Retrieval-augmented generation datasets (ClaimVerify, LFQA, ExpertQA, RAGTruth): datasets of models answering questions from retrieved documents.
Post-hoc grounding (ExpertQA, REVEAL, Factcheck-GPT): datasets where models' answers are generated "closed book", then verified against retrieved documents.
Human-written claims (WiCE): Wikipedia claims with citations.

We have added RAGTruth to the benchmark since the release of the original paper.

All of these datasets are labeled for factuality by expert annotators. This is an up-to-date collection of high-quality labeled datasets over strong LLM outputs. The MiniCheck paper further discusses the rationale for including or excluding different benchmarks.

Cost Considerations

We think it's important for LLM fact-checkers to be small and cheap to run. A response from an LLM might consist of many sentences. To identify and localize errors, a fact-checker needs to be called many times. If we use GPT-4 as the fact-checker, we can easily spend >10x more to verify the response than we did to produce it in the first place!

The leaderboard also includes model size as a key factor. For most models, this correlates with FLOPs and cost in a standard way. However, this is a stark divide between open-source models and closed-source models. Fact-checking the examples in the benchmark can cost as much as $100 when using GPT-4, but as little as $1 when using smaller models hosted on premise. We hope to provide guidance to practitioners about what models perform well across different scales.

(More detail on cost is available in the MiniCheck paper.)

How do models do?

Among LLMs, more recent and larger-scale models typically perform better. Notably, Mistral-Large 2 and Claude-3.5 Sonnet outperform the latest GPT-4 variants and Llama-3.1-70B Instruct is also a strong off-the-shelf open model.

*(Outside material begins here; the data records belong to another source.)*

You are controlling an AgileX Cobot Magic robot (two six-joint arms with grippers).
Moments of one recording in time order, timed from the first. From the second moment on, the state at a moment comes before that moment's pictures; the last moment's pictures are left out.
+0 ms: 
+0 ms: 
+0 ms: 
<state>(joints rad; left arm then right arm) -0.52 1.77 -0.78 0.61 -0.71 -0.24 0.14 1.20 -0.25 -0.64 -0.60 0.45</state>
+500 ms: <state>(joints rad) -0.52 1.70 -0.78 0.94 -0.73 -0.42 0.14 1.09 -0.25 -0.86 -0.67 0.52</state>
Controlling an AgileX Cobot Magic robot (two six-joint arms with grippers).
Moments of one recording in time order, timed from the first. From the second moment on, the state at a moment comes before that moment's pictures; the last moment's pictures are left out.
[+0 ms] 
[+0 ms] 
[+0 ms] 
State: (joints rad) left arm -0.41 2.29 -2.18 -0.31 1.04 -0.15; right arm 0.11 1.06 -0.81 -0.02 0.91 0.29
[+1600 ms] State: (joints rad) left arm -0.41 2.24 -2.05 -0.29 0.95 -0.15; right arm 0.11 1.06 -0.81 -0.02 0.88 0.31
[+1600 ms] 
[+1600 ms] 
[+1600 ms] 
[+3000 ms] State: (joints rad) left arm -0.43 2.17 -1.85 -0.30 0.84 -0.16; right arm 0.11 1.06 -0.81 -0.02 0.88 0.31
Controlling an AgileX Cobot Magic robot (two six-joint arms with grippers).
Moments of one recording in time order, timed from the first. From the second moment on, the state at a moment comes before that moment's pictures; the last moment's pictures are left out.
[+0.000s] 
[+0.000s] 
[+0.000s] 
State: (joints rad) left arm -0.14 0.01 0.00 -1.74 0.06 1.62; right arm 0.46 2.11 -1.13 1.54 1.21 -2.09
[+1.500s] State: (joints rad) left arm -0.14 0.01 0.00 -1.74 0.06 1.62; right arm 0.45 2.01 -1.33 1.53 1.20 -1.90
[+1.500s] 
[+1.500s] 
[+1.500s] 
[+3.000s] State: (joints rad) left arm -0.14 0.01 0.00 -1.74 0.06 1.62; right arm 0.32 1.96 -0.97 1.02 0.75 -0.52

Bespoke-Minicheck-7B: The best performance on our leaderboard comes from a 7B model that was created using a proprietary data curation process from Bespoke Labs. In contrast to other MiniCheck models in the paper, Bespoke-Minicheck-7B was trained using synthetic data from Llama-3.1-405B which is the strongest open model available for commercial use. Surprisingly, it outperforms much bigger models demonstrating that the data curation process is the key for small model performance.

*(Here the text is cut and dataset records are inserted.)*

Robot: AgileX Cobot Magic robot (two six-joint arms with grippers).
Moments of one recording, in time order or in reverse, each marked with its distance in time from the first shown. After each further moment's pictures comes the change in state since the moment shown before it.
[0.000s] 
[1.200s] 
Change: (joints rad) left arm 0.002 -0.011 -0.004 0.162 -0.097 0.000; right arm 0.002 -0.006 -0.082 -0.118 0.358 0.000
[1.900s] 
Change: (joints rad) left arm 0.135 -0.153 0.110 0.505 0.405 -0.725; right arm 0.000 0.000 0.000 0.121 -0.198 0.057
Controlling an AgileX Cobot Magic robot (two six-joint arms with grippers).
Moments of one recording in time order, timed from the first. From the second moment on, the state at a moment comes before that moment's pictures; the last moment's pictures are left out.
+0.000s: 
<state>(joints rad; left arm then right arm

Bespoke-Minicheck-7B is available as a demo here.

Benchmark and Contribute: Please use this colab to evaluate your model on the LLM-AggreFact benchmark and let us know by opening a PR at the MiniCheck github repo or send an email here.

Conclusion and Future Work

We are eager to see more progress in small, faster, and more performant models for this kind of fact-checking. We will be actively maintaining this leaderboard; if you wish to add your model to it, please get in touch with us.

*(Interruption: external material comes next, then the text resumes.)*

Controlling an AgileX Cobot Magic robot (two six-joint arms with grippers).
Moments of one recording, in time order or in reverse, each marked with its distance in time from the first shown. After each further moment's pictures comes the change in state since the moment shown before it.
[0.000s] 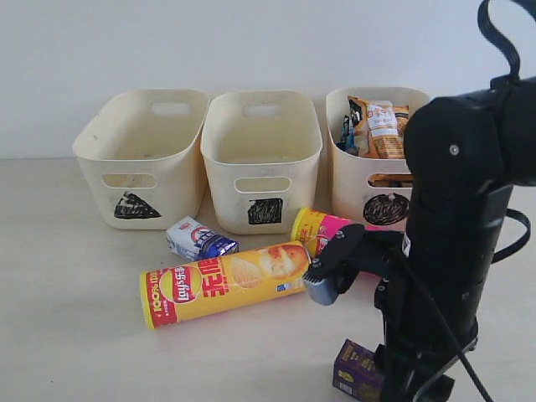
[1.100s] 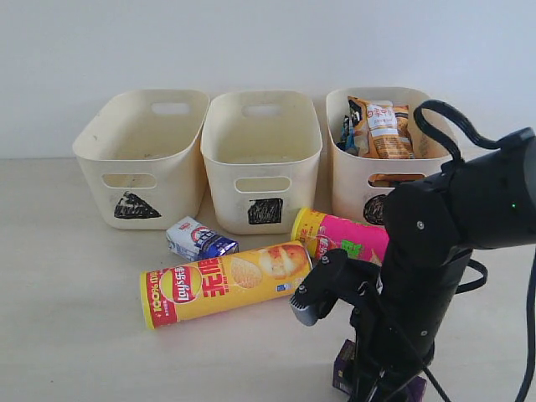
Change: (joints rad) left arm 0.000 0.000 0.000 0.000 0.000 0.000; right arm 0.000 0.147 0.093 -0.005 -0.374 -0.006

Caveats: Systems on this leaderboard are benchmarked in a zero-shot fashion. As this is a binary classification task, it is possible to tune the threshold for each dataset. We believe this should be explored in practice. The MiniCheck paper shows that slightly stronger results can be achieved by doing this, but frontier LLMs do not benefit much.

Furthermore, note that this task involves detecting hallucinations, but is not the only phenomenon referred to as such. A significant body of work is concerned with whether LLMs output the right answers about long-tail entities when prompted "closed book", e.g., FActScore and the recent WildHallucinations. This is not our focus.